If that report is correct, Selig’s shown he’s willing to go there in the recent past. But Article XII might be a tough sell before the arbitrator. Despite the broad power it confers—power that was apparently deployed in the Braun case—Horowitz will need to be convinced that A-Rod’s punishment is consistent with that meted out to other players. It won’t be enough to show that he lied about his drug use, because such denials are routinely made by accused players, with no additional sanctions for the ritual mendacity. So a lot will ride on the purported “obstruction,” and here A-Rod might end up being grateful to Melky Cabrera for creating a phony website to try to cover up his own PED use last year. Cabrera’s suspension? Just the 50 games spelled out in the JDA, with no additional penalty for obstruction.

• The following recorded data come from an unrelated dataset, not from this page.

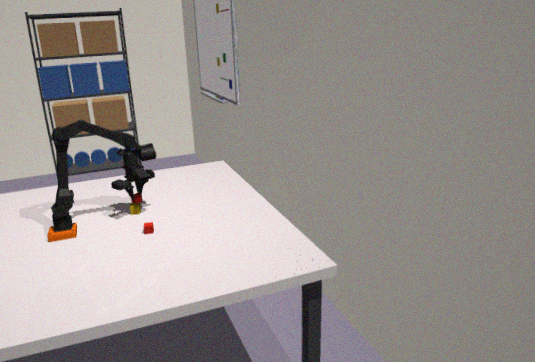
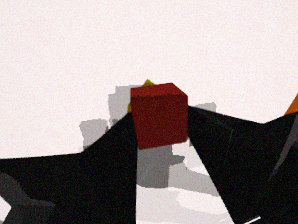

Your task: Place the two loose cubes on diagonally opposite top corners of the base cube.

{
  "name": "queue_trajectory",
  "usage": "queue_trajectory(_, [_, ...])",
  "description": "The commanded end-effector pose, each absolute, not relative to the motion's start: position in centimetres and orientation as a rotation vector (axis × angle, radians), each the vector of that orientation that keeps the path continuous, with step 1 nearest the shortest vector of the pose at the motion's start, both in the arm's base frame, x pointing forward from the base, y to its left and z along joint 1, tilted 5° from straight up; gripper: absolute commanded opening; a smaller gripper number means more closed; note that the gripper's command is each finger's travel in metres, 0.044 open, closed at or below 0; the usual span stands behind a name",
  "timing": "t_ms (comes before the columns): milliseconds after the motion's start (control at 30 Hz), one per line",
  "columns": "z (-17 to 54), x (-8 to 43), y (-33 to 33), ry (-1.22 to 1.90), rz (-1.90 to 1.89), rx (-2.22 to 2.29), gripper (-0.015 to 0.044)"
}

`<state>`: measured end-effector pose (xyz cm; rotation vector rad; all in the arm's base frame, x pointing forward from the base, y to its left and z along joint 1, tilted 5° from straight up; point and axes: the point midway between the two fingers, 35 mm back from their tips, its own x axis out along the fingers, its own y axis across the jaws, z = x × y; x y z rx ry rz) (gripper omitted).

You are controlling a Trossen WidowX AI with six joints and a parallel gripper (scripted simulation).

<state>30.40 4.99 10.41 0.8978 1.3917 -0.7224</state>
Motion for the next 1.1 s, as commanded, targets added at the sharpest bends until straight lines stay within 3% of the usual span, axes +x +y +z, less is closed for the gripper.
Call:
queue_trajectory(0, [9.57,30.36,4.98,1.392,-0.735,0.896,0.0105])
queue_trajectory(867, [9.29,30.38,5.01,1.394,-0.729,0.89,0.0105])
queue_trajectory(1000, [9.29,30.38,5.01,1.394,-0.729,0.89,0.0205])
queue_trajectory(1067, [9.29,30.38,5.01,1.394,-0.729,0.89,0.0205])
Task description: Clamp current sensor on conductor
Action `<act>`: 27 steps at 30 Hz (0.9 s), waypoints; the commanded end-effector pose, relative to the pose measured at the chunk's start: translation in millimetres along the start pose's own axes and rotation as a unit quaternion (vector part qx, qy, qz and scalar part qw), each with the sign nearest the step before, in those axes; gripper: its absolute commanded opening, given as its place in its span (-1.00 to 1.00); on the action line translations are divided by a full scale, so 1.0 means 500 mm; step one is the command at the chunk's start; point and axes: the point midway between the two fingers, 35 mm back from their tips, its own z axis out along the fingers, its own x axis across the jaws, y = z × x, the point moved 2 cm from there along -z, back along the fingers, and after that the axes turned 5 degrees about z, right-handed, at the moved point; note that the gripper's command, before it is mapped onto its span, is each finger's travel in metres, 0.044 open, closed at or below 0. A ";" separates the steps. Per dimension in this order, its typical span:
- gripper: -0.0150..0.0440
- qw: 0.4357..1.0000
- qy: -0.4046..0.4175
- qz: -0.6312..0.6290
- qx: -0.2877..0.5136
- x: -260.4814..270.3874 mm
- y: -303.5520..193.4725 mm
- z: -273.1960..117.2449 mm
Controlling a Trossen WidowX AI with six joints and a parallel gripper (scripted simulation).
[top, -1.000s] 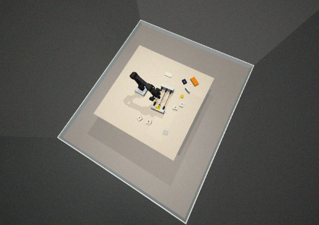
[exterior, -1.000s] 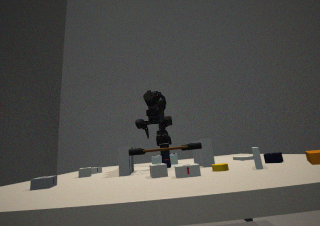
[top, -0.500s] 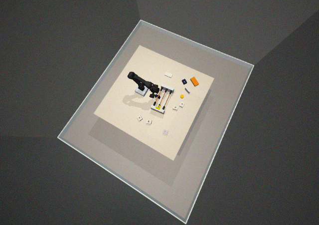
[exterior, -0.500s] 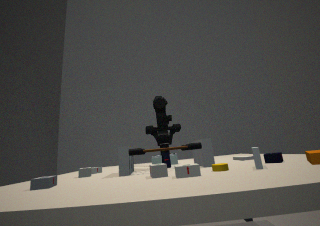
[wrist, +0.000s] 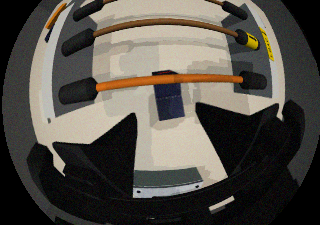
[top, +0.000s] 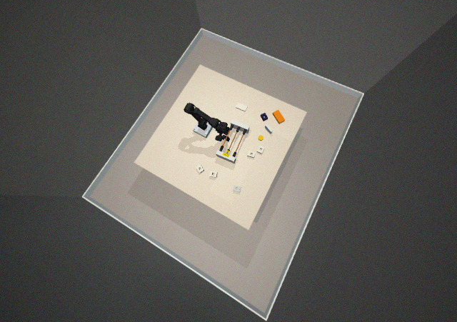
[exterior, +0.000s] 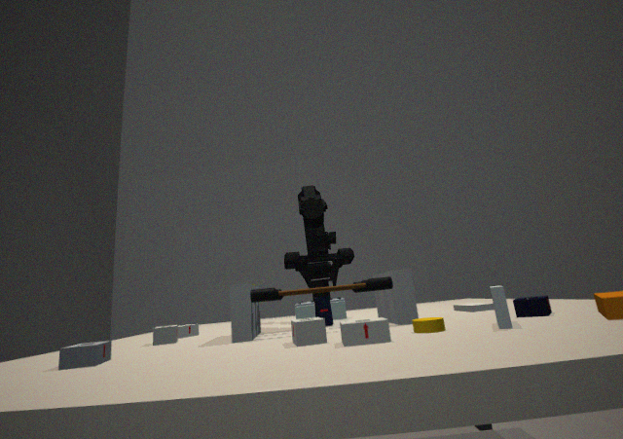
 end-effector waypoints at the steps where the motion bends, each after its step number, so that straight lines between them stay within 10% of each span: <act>1: 0.50 1.000 0.002 -0.001 0.003 0.001 -0.002 0.016; 27: 0.20 1.000 0.000 -0.001 0.001 0.001 -0.004 0.054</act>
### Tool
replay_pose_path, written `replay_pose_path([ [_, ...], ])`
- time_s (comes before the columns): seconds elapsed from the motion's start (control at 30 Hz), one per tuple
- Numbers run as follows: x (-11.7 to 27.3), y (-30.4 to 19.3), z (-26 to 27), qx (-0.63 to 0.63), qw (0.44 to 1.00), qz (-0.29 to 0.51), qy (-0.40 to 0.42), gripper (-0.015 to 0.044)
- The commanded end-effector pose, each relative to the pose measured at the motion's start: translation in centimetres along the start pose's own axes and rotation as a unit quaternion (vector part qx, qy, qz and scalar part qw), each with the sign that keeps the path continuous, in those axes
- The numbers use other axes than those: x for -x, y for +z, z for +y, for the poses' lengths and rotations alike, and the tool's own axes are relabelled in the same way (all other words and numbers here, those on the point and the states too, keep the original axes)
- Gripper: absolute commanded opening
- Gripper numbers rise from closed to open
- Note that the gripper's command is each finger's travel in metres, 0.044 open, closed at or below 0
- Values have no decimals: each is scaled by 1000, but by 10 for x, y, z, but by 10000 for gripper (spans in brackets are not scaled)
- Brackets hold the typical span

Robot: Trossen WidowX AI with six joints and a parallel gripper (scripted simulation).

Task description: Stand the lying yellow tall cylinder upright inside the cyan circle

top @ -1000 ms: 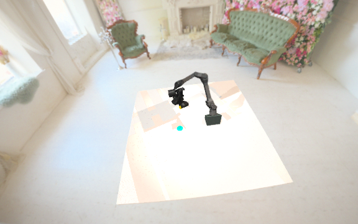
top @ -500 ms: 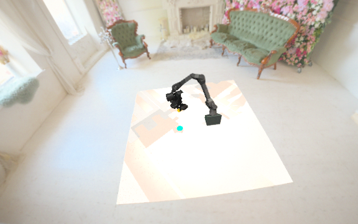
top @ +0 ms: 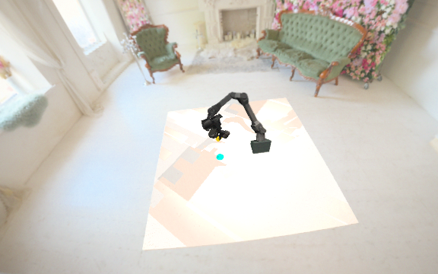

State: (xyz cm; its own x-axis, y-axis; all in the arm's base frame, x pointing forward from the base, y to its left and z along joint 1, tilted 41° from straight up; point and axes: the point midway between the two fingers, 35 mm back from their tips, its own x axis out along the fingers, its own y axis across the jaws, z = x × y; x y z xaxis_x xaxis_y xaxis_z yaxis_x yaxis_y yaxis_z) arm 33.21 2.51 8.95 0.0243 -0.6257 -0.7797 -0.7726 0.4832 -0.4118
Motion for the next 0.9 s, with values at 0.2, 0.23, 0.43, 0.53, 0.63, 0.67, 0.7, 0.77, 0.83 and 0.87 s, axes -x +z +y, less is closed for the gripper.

So in the interests of fairness and consistency, the commissioner’s office is going to have to show something fairly outrageous to prevail on appeal. If MLB has proof that A-Rod bought documents linking him to the Biogenesis wellness clinic to keep them away from investigators, the arbitrator would likely feel on safe ground in upholding such a long suspension. But A-Rod’s expected appeal—if it’s not just an attempt to buy time to play and get paid—suggests he thinks the evidence of obstruction isn’t that strong. We’ll see. Perhaps the most likely outcome is that the case will settle, because both sides have too much to lose in arbitration.
Specials thanks to Jeff Fannell, deputy director of a graduate program in comparative sports law at St. John’s University, and Andre Smith of Widener Law for their expert help in the preparation of this piece.